* [Instructions for the task] Find the line with "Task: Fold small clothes" and the line with "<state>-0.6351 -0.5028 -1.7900" in the entries below; output exactly those two lines, every line between them, and no others.

[Record set — start]

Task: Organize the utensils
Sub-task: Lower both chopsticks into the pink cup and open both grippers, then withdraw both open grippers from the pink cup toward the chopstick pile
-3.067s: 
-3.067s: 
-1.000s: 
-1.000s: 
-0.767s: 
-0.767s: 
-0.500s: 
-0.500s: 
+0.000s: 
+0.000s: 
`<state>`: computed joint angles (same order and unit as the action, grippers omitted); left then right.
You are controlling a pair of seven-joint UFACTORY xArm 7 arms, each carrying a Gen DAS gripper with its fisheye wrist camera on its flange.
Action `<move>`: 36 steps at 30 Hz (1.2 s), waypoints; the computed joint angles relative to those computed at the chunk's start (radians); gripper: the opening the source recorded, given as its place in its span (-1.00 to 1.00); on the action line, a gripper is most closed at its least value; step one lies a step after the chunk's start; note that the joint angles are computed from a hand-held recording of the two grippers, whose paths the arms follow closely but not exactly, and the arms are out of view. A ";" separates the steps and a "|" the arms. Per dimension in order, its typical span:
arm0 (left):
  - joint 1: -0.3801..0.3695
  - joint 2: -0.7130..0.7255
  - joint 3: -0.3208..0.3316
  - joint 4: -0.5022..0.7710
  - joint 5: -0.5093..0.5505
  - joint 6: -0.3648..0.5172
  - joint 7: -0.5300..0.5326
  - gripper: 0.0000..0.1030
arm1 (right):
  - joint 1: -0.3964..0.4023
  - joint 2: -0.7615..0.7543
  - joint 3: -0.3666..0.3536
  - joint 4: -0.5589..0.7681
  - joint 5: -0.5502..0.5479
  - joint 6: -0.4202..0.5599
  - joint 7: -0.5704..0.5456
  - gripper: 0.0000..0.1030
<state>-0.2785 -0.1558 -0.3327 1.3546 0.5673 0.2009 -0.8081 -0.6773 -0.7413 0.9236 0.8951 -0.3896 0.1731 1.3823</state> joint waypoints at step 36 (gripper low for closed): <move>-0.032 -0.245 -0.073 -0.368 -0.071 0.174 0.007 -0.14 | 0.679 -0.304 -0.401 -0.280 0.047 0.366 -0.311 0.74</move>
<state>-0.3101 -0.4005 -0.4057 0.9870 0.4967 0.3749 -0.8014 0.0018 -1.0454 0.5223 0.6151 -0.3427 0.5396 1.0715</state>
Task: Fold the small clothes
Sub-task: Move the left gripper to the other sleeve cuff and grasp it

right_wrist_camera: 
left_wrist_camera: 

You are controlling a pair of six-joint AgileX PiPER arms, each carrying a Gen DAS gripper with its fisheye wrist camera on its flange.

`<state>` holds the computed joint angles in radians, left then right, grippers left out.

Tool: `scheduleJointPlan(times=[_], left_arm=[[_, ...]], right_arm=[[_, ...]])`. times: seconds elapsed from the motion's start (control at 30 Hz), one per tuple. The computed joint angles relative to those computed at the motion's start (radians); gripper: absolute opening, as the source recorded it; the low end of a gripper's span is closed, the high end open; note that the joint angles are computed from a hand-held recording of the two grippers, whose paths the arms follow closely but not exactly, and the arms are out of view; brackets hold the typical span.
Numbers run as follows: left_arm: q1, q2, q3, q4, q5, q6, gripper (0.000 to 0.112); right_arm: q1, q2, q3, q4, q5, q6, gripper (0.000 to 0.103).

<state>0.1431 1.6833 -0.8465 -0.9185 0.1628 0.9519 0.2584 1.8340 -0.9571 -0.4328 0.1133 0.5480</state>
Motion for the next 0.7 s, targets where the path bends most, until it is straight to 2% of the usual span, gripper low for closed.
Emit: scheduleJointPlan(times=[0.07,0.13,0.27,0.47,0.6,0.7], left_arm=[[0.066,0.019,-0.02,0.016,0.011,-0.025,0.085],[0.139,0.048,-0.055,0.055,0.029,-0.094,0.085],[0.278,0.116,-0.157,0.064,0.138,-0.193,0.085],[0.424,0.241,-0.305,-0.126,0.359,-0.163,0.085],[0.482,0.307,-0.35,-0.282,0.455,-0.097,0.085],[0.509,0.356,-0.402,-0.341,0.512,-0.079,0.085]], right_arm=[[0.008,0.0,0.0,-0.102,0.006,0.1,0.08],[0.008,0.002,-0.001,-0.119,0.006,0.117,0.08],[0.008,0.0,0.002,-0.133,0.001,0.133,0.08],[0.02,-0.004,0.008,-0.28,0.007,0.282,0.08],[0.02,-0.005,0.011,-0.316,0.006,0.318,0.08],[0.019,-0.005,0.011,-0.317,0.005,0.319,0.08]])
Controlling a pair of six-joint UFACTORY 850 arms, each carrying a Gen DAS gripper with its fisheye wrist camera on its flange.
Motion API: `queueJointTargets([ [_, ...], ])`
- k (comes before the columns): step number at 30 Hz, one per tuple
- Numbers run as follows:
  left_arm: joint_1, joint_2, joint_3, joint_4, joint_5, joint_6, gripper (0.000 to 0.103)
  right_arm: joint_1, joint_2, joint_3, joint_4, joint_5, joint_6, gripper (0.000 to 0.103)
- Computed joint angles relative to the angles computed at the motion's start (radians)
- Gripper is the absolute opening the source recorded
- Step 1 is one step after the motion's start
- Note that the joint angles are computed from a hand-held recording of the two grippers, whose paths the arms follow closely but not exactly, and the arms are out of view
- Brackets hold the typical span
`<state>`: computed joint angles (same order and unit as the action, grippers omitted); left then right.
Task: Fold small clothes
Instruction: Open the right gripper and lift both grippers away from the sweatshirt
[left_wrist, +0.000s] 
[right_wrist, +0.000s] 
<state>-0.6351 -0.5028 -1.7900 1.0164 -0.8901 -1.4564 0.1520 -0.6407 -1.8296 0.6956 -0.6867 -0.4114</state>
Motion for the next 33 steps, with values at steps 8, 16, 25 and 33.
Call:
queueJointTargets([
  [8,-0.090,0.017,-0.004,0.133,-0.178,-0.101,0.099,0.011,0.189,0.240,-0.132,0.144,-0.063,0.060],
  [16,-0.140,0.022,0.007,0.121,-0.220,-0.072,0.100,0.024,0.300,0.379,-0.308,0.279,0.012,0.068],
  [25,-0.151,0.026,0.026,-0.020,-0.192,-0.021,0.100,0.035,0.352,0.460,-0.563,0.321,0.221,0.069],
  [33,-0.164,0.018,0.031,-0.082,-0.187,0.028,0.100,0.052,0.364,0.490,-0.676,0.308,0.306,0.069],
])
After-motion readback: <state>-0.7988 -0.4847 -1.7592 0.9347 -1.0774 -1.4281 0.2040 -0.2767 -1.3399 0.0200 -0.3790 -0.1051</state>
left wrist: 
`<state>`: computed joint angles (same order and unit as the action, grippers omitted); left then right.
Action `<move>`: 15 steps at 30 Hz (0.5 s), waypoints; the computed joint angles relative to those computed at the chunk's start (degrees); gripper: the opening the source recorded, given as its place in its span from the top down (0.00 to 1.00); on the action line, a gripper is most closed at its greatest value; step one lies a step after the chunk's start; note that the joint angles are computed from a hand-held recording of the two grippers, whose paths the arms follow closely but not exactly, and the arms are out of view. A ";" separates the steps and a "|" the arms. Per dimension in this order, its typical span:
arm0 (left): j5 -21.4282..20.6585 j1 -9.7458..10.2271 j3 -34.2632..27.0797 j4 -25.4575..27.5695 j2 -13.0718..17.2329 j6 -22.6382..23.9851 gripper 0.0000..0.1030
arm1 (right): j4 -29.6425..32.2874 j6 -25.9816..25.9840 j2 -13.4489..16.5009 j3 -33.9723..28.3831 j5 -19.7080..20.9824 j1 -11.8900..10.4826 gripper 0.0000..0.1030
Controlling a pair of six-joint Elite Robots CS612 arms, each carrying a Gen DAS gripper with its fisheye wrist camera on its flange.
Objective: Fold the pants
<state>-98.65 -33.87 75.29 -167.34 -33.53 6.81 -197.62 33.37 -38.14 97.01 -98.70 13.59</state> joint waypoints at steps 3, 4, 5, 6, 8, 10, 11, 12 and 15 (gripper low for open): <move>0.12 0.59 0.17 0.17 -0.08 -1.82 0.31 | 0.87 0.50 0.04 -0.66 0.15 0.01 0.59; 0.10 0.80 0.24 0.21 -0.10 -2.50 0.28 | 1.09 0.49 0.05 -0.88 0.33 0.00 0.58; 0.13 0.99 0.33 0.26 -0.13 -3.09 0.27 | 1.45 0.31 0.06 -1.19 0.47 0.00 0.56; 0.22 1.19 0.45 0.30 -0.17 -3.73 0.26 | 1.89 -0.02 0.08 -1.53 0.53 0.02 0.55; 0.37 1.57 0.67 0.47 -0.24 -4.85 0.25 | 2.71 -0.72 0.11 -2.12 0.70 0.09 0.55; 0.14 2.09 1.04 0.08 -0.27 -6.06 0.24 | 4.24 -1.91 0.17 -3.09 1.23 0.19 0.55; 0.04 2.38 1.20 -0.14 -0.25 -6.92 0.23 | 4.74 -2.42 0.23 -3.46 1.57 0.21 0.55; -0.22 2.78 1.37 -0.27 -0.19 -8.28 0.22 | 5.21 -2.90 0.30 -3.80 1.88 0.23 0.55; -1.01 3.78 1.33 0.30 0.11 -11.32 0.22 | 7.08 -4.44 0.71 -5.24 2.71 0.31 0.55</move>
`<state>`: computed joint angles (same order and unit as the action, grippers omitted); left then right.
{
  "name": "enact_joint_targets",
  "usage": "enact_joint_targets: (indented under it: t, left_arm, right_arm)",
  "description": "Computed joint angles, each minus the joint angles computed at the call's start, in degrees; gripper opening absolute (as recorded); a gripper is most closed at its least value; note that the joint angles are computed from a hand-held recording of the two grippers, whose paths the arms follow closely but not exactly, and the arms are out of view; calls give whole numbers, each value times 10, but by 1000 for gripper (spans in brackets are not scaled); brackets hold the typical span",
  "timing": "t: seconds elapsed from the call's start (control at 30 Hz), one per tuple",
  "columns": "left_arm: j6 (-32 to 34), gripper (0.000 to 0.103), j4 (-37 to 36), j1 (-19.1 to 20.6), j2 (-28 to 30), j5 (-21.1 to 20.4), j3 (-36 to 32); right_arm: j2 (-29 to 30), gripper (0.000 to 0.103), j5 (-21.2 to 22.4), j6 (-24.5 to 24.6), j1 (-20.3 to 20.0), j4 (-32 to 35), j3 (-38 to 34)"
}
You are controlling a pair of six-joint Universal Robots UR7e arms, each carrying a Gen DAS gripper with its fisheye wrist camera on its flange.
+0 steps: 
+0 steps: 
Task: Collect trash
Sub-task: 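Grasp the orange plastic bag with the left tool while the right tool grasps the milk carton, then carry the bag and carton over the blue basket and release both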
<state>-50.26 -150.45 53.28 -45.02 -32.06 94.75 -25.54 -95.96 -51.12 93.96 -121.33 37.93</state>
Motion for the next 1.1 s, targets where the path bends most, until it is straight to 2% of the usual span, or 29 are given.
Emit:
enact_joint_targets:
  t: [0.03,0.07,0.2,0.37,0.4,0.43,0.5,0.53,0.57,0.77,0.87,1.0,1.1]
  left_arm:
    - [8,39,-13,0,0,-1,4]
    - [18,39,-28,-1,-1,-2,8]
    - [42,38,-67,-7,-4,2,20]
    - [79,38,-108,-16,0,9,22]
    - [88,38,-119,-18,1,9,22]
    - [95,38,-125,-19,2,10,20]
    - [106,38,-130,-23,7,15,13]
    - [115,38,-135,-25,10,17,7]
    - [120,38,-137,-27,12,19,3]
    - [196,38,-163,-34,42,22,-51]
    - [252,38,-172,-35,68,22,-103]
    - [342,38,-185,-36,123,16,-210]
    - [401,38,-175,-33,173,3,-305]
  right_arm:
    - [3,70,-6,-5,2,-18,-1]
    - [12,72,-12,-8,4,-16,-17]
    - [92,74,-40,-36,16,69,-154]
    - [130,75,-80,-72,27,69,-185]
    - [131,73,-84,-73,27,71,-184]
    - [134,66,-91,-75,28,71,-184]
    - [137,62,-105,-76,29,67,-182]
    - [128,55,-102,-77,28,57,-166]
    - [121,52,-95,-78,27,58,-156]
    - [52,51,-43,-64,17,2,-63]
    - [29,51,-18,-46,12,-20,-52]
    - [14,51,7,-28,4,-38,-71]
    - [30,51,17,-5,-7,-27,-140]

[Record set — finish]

* [Answer]
Task: Fold small clothes
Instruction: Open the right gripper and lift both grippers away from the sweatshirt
[left_wrist, +0.000s] 
[right_wrist, +0.000s] 
<state>-0.6351 -0.5028 -1.7900 1.0164 -0.8901 -1.4564 0.1520 -0.6407 -1.8296 0.6956 -0.6867 -0.4114</state>

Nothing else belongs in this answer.